YOUR INSTRUCTIONS:
For each record below, give an exact transcription.

GIVEN RECORDS:
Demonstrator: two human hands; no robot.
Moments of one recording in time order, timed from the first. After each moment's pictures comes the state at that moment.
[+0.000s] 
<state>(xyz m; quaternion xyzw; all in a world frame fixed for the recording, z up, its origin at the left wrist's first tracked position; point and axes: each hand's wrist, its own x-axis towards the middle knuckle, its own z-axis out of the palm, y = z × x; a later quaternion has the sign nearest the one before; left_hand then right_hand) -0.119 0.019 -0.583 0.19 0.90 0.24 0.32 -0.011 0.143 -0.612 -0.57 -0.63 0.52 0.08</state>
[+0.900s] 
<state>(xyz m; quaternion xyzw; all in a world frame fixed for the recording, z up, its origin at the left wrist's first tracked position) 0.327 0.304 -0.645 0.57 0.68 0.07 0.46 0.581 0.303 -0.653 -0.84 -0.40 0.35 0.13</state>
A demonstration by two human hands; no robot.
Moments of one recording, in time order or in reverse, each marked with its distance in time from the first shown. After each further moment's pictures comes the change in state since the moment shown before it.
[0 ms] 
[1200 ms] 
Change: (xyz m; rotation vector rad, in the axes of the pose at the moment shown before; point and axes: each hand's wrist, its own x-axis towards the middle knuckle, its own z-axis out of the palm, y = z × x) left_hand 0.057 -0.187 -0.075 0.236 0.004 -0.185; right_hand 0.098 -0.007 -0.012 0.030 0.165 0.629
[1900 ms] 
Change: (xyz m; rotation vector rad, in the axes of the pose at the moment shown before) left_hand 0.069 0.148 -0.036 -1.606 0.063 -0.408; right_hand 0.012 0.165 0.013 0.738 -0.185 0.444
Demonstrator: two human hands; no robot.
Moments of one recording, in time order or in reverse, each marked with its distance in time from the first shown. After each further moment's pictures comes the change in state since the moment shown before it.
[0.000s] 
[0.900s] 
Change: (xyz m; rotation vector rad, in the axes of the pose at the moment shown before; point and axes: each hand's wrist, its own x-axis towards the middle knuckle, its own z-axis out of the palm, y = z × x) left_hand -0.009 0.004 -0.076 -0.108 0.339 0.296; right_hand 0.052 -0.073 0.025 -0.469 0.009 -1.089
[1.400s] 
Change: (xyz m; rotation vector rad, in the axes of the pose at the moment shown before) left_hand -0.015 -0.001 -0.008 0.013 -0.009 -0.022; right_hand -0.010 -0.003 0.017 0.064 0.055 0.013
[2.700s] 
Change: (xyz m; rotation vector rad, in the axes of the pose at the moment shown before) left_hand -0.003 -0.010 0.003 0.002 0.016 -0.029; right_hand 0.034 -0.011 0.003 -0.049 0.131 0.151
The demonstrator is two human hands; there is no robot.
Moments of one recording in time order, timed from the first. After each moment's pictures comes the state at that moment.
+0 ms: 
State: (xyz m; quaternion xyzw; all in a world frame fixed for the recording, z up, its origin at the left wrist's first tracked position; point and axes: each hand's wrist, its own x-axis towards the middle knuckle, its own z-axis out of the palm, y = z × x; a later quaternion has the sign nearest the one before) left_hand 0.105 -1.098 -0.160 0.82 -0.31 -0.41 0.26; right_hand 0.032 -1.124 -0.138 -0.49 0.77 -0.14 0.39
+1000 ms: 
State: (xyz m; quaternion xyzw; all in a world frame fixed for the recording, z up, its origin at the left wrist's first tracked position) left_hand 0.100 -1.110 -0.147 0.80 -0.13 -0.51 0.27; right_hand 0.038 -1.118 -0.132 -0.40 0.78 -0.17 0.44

SOLUTION:
Demonstrator: two human hands; no robot.
Moments of one recording in time order, timed from the first. After each moment's pictures comes the state at that moment.
[+0.000s] 
<state>(xyz m; quaternion xyzw; all in a world frame fixed for the recording, z up, its origin at the left wrist's first tracked position; point and axes: each hand's wrist, its own x-axis towards the middle knuckle, its own z-axis out of the palm, y = z × x; a later quaternion has the sign nearest the one before; left_hand then right_hand) -0.119 0.019 -0.583 0.19 0.90 0.24 0.32 -0.011 0.143 -0.612 -0.57 -0.63 0.52 0.08</state>
[+0.900s] 
<state>(xyz m; quaternion xyzw; all in a world frame fixed for the recording, z up, its origin at the left wrist's first tracked position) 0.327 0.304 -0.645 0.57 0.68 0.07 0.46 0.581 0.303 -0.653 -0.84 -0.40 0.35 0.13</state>
A demonstration by two human hands; no robot.
Moments of one recording, in time order or in reverse, each marked with its distance in time from the first shown. After each further moment's pictures comes the change in state since the moment shown before it.
[0 ms] 
[1200 ms] 
Change: (xyz m; rotation vector rad, in the axes of the pose at the moment shown before; point and axes: each hand's wrist, its own x-axis towards the middle knuckle, its own z-axis out of the palm, y = z × x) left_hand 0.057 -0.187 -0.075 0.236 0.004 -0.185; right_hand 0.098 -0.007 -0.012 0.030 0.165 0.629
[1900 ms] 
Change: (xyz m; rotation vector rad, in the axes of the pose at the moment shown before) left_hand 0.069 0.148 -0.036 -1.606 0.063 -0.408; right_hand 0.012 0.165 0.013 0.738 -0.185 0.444
Demonstrator: two human hands; no robot.
Moments of one recording, in time order or in reverse, each marked with its distance in time from the first shown. After each further moment's pictures comes the change in state since the moment shown before it.
[0.000s] 
[0.900s] 
Change: (xyz m; rotation vector rad, in the axes of the pose at the moment shown before; point and axes: each hand's wrist, its own x-axis towards the middle knuckle, its own z-axis out of the palm, y = z × x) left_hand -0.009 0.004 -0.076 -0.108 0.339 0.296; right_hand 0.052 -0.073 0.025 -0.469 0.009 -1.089
[1.400s] 
Change: (xyz m; rotation vector rad, in the axes of the pose at the moment shown before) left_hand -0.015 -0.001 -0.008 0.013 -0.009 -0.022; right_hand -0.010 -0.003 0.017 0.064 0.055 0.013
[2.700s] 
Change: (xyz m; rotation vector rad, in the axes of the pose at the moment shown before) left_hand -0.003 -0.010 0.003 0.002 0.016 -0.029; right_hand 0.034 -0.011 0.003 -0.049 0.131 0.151
The demonstrator is two human hands; there is no robot.
Moments of one recording in time order, timed from the first. After each moment's pictures comes the state at that moment.
+0 ms: 
State: (xyz m; quaternion xyzw; all in a world frame fixed for the recording, z up, its origin at the left wrist's first tracked position; point and axes: each hand's wrist, its own x-axis towards the middle knuckle, its own z-axis out of the palm, y = z × x; a later quaternion has the sign nearest the one before) left_hand 0.105 -1.098 -0.160 0.82 -0.31 -0.41 0.26; right_hand 0.032 -1.124 -0.138 -0.49 0.77 -0.14 0.39
+1000 ms: 
State: (xyz m; quaternion xyzw; all in a world frame fixed for the recording, z up, its origin at the left wrist's first tracked position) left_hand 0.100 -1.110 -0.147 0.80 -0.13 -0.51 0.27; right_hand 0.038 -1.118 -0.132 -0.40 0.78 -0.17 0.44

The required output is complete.